Uber’s iPhone app has a secret back door to powerful Apple features, allowing the ride-hailing service to potentially record a user’s screen and access other personal information without their knowledge. This access to special iPhone functions — which are so powerful that Apple almost always keeps them off-limits to outside companies — is not disclosed in any consumer-facing information included with Uber’s app. Although there is no evidence that Uber used its access to take advantage of the iPhone features, the revelation that the app has access to privileged Apple code raises important questions for a company already under investigation for other controversial business practices.
Uber told Business Insider the code was not being used and was essentially a
vestige of an earlier version of its Apple Watch app. However, it has set off alarm bells among experts. “Granting such a sensitive entitlement to a third party is unprecedented, as far as I can tell — no other app developers have been able to convince Apple to grant them entitlements they’ve needed to let their apps utilise certain privileged system functionality,” Will Strafach, a security researcher who discovered the situation, told Business Insider. Nearly every iPhone app uses what is called an “entitlement” — basically, a way for software to enable features like the camera or Apple Pay on iPhones and iPads. Most of these can be easily found and turned on by outside app developers. But there are certain entitlements used only by Apple, giving the company’s software tight integration with the iPhone. These bits have names that start with “com.apple.private,” and they are considered so sensitive that any third-party app found using them is rejected from the App Store. After digging around in the code of Uber’s app, Strafach discovered it used an entitlement called
“com.apple.private.allow-explicit-graphics-priority.” He added, “It is very odd to see Uber as the only app (I checked tens of thousands of other apps using my company’s internal data set derived from the App Store) besides Apple’s own apps granted access to this sensitive entitlement,” Strafach said in an email.
Another person said that out of the top 200 free apps, no other used private Apple entitlements. Uber says Apple gave it permission to use the private entitlement and that it used it for an earlier version of its Apple Watch app to render maps on the iPhone. “Apple gave us this permission because early versions of Apple Watch were unable to adequately handle the level of map rendering in the Uber app,” an Uber representative, Melanie Ensign, told Business Insider. “Subsequent updates to Apple Watch and our app removed this dependency, and we’re working with Apple to remove the API completely.” Lots of other iOS developers would like special access to private Apple entitlements for a variety of purposes. The one Uber was using, for example, could be used to record a user’s screen, said Thomas Jansen, the founder of the security research company Crissy Field. “Imagine any app would be able to use an entitlement like that and just record your screen without you knowing,” he said. That’s why Apple doesn’t allow just any company to use private entitlements. Apple didn’t comment. But one reason Apple may have let Uber use this sensitive piece of code — which most likely would have needed approval from senior management.

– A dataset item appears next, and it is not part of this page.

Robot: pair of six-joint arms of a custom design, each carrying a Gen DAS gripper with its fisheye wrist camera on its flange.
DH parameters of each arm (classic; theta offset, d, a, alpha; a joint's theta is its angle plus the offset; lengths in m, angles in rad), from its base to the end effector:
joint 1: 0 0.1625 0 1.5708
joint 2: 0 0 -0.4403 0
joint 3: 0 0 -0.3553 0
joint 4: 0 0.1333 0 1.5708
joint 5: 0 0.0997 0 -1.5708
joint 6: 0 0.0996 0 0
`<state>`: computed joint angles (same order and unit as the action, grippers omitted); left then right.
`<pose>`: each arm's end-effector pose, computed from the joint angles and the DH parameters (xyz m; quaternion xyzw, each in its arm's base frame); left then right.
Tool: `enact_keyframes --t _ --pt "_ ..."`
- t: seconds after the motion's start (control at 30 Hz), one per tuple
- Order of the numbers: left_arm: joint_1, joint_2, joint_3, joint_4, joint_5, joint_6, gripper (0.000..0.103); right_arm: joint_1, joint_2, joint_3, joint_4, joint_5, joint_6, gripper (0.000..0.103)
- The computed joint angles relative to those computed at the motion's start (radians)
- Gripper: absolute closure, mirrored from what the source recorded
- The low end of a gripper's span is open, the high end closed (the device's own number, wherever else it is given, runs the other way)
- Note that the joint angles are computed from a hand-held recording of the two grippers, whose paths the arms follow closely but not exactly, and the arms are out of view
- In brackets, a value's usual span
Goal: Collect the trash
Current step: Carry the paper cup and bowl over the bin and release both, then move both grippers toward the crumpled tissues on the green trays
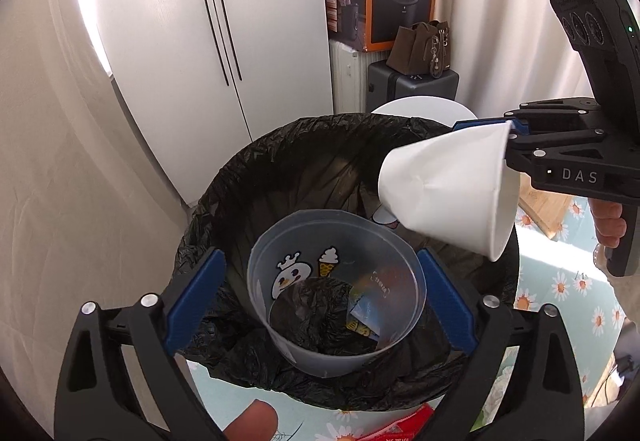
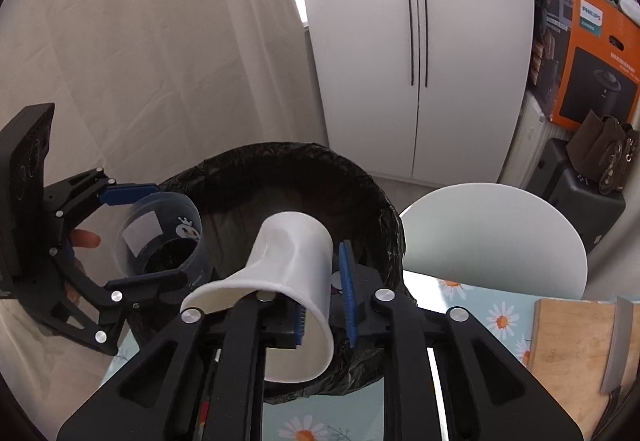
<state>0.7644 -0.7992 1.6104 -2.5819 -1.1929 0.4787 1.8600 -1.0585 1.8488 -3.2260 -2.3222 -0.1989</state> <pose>-0.3643 -0.5849 0.1495 0.5706 0.7936 -0.1272 0.1684 0.2297 -0.5429 0.3225 0.0549 -0.8567 0.4045 0.3152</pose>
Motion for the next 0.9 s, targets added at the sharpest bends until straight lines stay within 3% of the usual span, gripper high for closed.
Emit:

Uber has previously been caught violating the rules of the App Store, and it has a history of pushing boundaries when it comes to building software that may break laws or be unethical. After Uber was found to have used internal Apple abilities to tag and track individual iPhones even after they were wiped, the former Uber CEO Travis Kalanick was summoned to Apple’s headquarters. There, Apple CEO Tim Cook scolded him and, in a private meeting with Kalanick, threatened to pull the Uber app from the App Store, The New York Times reported. The meeting reportedly took place in early 2015, around the time Apple launched the Apple Watch. “I guess there is some kind of extremely special relationship there, considering Apple granted them exclusive access to a privileged IOKit API a little while after they were abusing other unrelated IOKit APIs in violation of the App Store rules (with no repercussions at all),” Strafach said. The deception apparently didn’t scare Apple. Texts published as part of a lawsuit revealed that Kalanick privately said he continued to meet with Cook — including, supposedly, once in May 2016. Apple became an Uber investor through its investment in the Chinese ride-hailing company Didi Chuxing. In 2016, Didi merged with Uber’s Chinese subsidiary. Kalanick resigned in June. Uber’s current CEO, Dara Khosrowshahi, has not yet publicly said anything about the $69 billion startup’s relationship with Apple, but he has addressed the company’s culture of rule bending. A recent change to iOS, the software that powers iPhones, allowed Uber users to prevent the app from collecting their location while they weren’t using it.